Objective Nitrification is a key process in soil nitrogen (N) transformation, in which ammonia oxidation serves as the rate-limiting step. Clarifying the effects of ammonium N fertilizer application on the soil nitrification process, as well as on the abundance and community structure of ammonia-oxidizing microorganisms, is essential for improving N use efficiency in farmland and optimizing N fertilizer management.

Method In this study, calcareous purple soil was used as the test soil, and a pot experiment was conducted with four treatments: no N application (CK), low N fertilizer (N1, 0.1 g kg⁻¹), regular N fertilizer (N2, 0.2 g kg⁻¹), and high N fertilizer (N3, 0.4 g kg⁻¹). Soil physicochemical properties, potential nitrification rate, and the gene abundance and community composition of ammonia-oxidizing microorganisms were analyzed to explore the effects of ammonium N fertilizer rates on the nitrification process and microbial responses in purple soil.

Result With increasing application rates of ammonium N fertilizer, soil pH showed a significant decreasing trend (P < 0.05), with reductions of 0.4, 0.7, and 1.4 units under the N1, N2 and N3 treatments, respectively. Compared to CK. The contents of total nitrogen (TN), ammonium nitrogen (NH₄⁺-N) and alkali-hydrolyzable N (AN) significantly increased (P < 0.05), ranging from 20.5% - 180.8%, 46.1% - 93.4%, and 150.2% - 821.6% across fertilization treatments, respectively. The highest soil nitrification potential was observed under the N2 treatment, which was 34.2% and 66.1% higher than those of the CK and N1 treatments, respectively (P < 0.05). The amoA gene copy numbers of both ammonia-oxidizing archaea (AOA) and ammonia-oxidizing bacteria (AOB) exhibited an increasing-then-decreasing trend with rising N application rates. Community structure analysis revealed that the dominant AOA phyla in purple soil were Crenarchaeota and Thaumarchaeota, while the dominant AOB phylum was Proteobacteria, with Nitrosospira being the dominant genus. Among the soil parameters altered by fertilization, TN, NH₄⁺-N and NO₃⁻-N were the main factors shaping the community structures of AOA and AOB. Further correlation analysis showed a highly significant positive relationship between AOB amoA gene abundance and soil nitrification potential, indicating that AOB play a predominant role in the nitrification process of purple soil.

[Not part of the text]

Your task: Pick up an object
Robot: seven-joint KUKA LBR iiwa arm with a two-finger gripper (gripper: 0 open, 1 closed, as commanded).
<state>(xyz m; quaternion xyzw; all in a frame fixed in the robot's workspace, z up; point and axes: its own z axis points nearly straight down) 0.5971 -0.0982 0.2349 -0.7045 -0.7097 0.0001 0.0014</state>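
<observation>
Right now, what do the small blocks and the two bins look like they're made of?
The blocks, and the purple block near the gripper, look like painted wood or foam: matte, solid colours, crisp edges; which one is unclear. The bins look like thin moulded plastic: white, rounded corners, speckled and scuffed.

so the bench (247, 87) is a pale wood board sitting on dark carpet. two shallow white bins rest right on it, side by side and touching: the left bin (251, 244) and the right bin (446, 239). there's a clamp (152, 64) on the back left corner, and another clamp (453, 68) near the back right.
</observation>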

Conclusion High N fertilization enhanced soil nutrient levels but also decreased pH, thereby significantly altering the abundance and community structure of ammonia-oxidizing microorganisms. Under different ammonium N fertilizer application levels, AOB contributed more significantly than AOA to the ammonia oxidation process in calcareous purple soil.